DATA SHOWN:
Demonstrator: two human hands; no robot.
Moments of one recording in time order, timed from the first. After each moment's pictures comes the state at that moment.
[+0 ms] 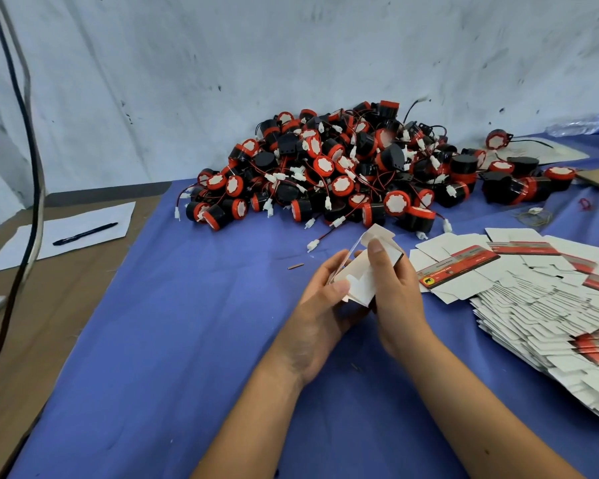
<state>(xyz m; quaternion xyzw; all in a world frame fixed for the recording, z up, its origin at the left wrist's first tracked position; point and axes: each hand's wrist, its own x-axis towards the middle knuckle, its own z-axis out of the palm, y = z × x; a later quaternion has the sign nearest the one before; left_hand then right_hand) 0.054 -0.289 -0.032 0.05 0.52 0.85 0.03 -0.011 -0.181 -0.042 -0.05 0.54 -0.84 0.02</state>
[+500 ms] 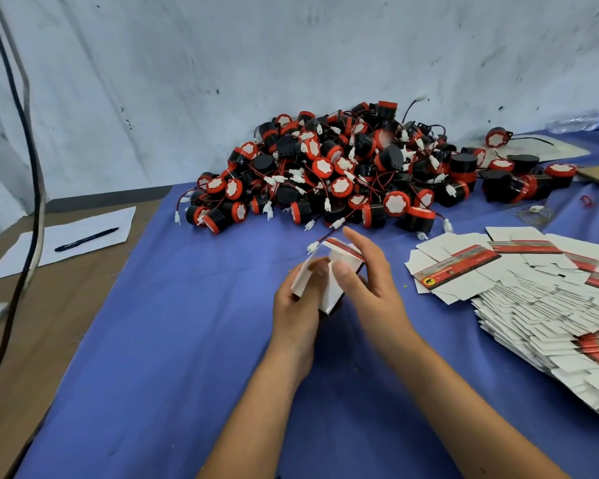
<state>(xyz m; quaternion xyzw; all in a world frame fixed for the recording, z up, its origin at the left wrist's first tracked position) 0.042 -0.298 -0.039 -0.10 0.61 0.78 -0.15 0.004 -0.185 -0.043 -0.22 0.66 -0.72 -0.03</state>
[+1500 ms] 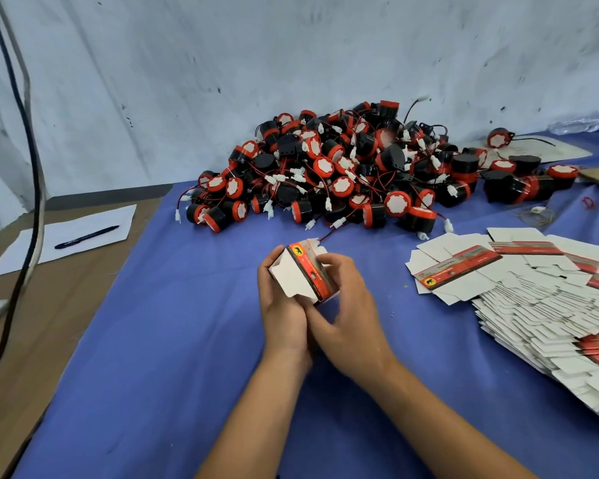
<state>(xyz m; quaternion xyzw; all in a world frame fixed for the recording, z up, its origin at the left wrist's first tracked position) 0.034 -0.302 -0.049 -0.14 0.50 0.82 -0.25 0.024 -0.208 -0.053 -0.27 0.75 -0.59 -0.09</state>
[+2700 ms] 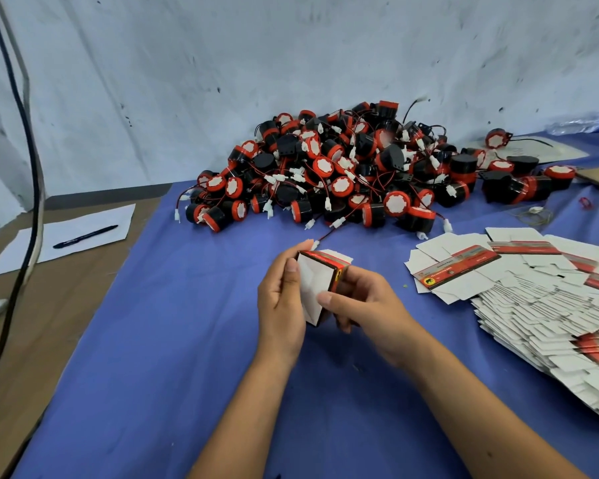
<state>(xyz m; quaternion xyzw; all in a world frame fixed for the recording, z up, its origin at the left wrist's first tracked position) 0.041 -0.315 -0.042 -0.02 0.67 0.67 -0.31 0.001 -0.178 -0.043 -0.27 0.61 -0.73 0.17</state>
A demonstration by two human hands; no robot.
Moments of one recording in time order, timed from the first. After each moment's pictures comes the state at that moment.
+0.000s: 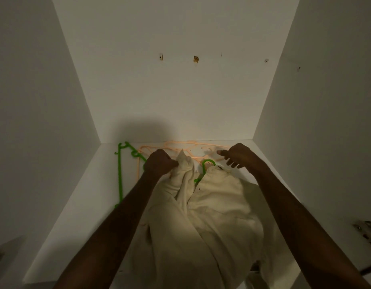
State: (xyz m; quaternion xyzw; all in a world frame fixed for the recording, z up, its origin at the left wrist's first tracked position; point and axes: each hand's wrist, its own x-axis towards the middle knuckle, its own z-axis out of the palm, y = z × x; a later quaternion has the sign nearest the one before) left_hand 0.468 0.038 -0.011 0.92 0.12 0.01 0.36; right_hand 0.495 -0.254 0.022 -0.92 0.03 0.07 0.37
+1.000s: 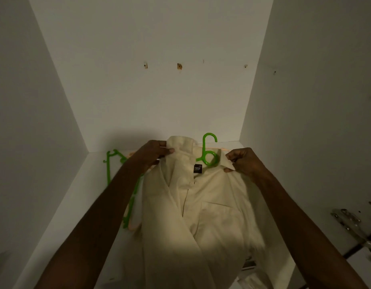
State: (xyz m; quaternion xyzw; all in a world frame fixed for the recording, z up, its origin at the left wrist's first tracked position) left_hand 0.475 0.040 0.033 0.77 -0.06 -0.11 0.63; right_hand 0.466 -0.307 0.004 -0.80 0.01 0.00 0.60
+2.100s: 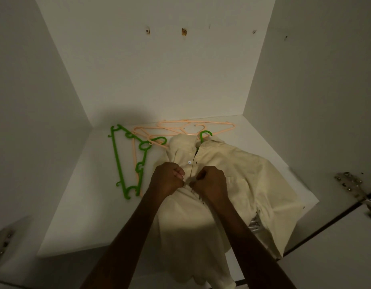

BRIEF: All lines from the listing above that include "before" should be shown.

REPLY TO THE EXERCISE:
<state>(xyz m; quaternion xyzw; all in a world frame fixed for the recording, z up, its origin at the left wrist's first tracked position; point and axes: each hand's wrist, its own x-axis towards the middle knuckle, its own z-axis out of the palm, y = z × x; a later quaternion has the sign nearest the one before; left_hand then right_hand) 0.054 -0.289 -0.032 0.05 0.52 0.85 0.03 -0.011 -0.181 -0.042 -0.05 0.54 -0.84 0.02</state>
State: (xyz m; quaternion xyzw; all in a world frame fixed for the recording, z up, its origin at the left wrist's first tracked position; point and axes: each hand's wrist, its own x-axis towards the middle knuckle, its own z-axis out of the palm, y = z × x; a later quaternion has the sign nearest the one before) left_hand 0.468 0.038 -0.011 0.92 0.12 0.01 0.36; right_hand 0.495 -0.254 0.022 -0.92 0.03 0.07 0.37

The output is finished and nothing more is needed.